Repeat, please, only the lines from the top of the data down to the line with "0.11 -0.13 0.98"; include both of those lines.

[[ DATA IN THIS EXERCISE, beginning ]]

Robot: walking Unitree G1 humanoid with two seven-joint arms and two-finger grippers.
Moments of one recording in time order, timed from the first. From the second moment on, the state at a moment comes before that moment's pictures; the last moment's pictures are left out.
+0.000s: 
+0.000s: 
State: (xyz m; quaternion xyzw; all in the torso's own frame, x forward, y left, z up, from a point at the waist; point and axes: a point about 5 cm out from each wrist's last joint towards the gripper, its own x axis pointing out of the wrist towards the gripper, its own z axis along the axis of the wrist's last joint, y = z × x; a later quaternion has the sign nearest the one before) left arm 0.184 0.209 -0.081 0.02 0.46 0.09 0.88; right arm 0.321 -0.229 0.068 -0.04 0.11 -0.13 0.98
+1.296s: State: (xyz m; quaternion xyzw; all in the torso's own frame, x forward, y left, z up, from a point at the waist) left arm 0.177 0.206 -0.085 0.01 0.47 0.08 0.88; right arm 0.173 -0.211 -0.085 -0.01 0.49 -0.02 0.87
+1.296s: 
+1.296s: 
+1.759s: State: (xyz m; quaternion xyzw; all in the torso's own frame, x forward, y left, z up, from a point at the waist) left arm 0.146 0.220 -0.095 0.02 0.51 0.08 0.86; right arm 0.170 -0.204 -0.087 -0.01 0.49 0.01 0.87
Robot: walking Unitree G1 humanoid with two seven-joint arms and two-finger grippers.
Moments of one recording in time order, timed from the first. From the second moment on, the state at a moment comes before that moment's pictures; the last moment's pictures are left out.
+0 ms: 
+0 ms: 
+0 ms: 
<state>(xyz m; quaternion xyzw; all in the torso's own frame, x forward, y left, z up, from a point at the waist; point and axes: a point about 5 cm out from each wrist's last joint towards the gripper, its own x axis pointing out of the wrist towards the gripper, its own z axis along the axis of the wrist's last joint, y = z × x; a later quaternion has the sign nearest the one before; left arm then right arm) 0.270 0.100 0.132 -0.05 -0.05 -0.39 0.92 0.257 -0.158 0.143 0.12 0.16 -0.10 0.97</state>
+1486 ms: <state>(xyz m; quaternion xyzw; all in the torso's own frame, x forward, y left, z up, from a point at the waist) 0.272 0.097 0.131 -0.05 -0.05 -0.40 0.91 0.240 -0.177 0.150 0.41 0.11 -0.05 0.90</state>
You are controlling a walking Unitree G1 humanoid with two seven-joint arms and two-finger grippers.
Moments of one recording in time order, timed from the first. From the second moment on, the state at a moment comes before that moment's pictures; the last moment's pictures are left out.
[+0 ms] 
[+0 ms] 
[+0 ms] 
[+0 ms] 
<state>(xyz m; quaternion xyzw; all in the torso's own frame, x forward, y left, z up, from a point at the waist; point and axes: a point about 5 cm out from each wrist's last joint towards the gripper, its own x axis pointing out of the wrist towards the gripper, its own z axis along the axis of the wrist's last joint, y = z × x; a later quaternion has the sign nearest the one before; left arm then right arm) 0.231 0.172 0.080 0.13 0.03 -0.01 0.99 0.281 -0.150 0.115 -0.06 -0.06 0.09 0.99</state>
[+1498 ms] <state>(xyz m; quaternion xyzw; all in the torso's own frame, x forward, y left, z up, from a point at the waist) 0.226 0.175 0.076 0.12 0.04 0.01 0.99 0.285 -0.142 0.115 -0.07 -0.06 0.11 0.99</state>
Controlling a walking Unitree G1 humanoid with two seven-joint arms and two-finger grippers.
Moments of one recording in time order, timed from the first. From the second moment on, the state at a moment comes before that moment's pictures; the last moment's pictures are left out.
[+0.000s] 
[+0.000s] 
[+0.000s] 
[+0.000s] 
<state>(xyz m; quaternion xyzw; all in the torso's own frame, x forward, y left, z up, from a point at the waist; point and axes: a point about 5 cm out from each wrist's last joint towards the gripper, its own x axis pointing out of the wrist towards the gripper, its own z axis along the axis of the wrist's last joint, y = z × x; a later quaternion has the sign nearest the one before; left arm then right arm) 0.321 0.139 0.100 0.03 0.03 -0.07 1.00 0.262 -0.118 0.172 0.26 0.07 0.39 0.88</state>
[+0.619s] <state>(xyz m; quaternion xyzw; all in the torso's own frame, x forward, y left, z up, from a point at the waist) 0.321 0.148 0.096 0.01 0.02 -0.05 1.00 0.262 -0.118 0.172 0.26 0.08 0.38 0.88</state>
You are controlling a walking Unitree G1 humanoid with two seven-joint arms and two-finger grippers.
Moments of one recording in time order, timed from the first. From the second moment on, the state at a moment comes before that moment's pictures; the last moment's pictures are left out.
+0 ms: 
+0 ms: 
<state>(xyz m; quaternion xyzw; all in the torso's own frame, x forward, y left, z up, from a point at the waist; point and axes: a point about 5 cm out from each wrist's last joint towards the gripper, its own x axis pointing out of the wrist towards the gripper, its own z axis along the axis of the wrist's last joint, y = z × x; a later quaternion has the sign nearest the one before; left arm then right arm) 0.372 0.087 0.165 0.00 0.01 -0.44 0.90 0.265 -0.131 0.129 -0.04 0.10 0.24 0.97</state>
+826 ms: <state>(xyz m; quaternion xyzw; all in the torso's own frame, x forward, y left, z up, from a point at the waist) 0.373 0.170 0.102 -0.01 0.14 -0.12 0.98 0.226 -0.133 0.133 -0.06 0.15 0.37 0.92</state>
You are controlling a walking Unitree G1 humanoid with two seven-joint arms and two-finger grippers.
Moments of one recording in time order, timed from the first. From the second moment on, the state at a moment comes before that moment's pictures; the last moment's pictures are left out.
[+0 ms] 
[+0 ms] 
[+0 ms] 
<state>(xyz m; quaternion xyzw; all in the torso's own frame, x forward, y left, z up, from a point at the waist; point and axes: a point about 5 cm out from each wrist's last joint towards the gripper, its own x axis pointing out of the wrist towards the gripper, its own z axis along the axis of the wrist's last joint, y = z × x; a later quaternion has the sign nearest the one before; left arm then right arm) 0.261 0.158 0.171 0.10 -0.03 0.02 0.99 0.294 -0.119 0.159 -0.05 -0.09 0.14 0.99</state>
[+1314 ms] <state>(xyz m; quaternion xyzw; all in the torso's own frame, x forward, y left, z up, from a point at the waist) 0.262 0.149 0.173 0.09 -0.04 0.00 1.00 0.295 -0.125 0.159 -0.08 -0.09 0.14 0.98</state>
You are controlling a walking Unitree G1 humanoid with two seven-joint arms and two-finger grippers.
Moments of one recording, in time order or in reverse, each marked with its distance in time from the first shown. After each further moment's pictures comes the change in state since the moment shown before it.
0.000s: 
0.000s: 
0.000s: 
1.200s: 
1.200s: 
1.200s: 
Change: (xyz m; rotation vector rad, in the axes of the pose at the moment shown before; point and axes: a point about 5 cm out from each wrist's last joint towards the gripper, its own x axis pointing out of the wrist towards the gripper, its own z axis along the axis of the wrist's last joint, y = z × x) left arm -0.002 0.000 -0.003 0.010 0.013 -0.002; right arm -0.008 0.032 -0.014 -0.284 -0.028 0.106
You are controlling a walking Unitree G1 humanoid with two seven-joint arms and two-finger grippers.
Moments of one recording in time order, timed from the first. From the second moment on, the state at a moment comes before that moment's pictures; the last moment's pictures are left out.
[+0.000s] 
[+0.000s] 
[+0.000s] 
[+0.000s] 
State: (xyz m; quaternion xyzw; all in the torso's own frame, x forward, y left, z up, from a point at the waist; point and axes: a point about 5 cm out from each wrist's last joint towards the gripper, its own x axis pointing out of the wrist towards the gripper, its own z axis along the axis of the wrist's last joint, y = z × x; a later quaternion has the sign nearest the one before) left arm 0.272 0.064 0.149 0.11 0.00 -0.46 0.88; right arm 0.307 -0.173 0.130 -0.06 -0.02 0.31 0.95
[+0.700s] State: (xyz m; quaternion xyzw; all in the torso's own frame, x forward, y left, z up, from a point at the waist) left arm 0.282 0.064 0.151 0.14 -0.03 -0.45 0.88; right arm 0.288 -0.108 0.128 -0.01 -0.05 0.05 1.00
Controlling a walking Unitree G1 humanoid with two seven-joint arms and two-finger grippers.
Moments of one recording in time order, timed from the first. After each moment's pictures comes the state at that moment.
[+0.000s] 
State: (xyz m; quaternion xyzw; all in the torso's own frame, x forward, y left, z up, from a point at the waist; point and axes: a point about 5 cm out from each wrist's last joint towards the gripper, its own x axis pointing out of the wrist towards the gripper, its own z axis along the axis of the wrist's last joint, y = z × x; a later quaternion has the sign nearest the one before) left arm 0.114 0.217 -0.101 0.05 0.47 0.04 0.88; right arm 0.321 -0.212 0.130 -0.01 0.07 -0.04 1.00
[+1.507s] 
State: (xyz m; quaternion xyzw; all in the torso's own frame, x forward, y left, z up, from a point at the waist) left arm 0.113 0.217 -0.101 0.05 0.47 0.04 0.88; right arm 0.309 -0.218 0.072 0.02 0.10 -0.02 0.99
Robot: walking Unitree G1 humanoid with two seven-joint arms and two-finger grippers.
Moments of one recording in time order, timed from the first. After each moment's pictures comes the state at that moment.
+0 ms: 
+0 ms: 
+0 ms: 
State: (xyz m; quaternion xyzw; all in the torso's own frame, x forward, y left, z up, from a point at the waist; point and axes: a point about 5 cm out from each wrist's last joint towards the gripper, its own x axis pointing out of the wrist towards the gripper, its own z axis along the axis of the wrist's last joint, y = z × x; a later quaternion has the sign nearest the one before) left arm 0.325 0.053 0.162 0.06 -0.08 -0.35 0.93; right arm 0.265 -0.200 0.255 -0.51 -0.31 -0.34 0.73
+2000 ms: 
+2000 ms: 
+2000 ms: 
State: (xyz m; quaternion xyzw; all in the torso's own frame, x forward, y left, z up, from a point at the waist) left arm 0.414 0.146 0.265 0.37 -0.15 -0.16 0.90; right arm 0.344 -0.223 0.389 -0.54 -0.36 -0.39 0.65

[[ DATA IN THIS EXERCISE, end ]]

» RESPONSE FOR THIS EXERCISE
Robot: walking Unitree G1 humanoid with two seven-joint arms and two-finger grippers.
Moments of one recording in time order, timed from the first. From the second moment on, the state at a moment comes before that moment's pictures; the last moment's pictures are left out.
+0.000s: 
+0.000s: 
State: (xyz m; quaternion xyzw; all in the torso's own frame, x forward, y left, z up, from a point at the waist; point and axes: a point about 5 cm out from each wrist's last joint towards the gripper, its own x axis pointing out of the wrist towards the gripper, its own z axis along the axis of the wrist's last joint, y = z × x; a later quaternion has the sign nearest the one before) left arm 0.184 0.209 -0.081 0.02 0.46 0.09 0.88; right arm 0.321 -0.229 0.068 -0.04 0.11 -0.13 0.98

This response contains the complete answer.